AIM OF THE TASK:
Return the lines of the data below in which the string "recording" occurs.

GIVEN INFORMATION:
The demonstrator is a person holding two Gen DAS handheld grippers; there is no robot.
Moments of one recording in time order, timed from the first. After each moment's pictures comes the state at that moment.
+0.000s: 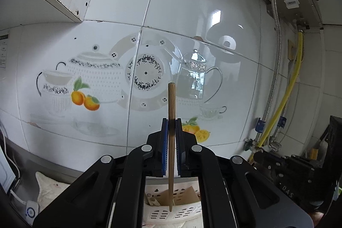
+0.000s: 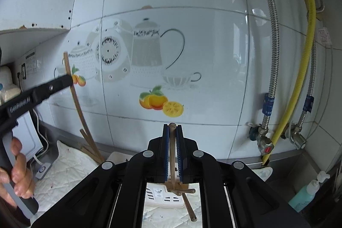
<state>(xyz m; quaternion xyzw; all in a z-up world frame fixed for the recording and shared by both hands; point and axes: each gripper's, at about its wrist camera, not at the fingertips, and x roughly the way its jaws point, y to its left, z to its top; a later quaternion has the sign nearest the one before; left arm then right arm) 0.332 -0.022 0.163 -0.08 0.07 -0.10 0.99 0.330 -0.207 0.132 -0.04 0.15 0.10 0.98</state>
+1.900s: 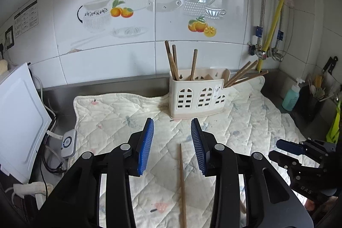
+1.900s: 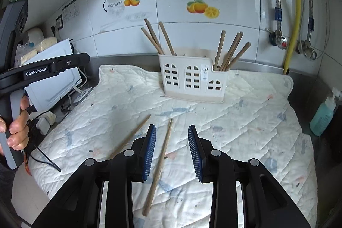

TASK OUTPUT:
Moments of one recording in time order, timed from the first. After each moment's pictures comes the state at that moment.
<state>(xyz m; quaternion xyzw; all in a z-up world frame fixed for the recording and shared by both hands; point and axes: each gripper's, at about its wrist camera, not at the fingertips, and x roughly the way its jaws point, y to its left, z to its top; a later quaternion has the sign nearest the one before; left arm then right arm) 0.332 -0.022 0.163 -0.08 0.07 -0.10 0.99 0.330 -0.207 0.132 -0.04 0.15 0.10 0.98</state>

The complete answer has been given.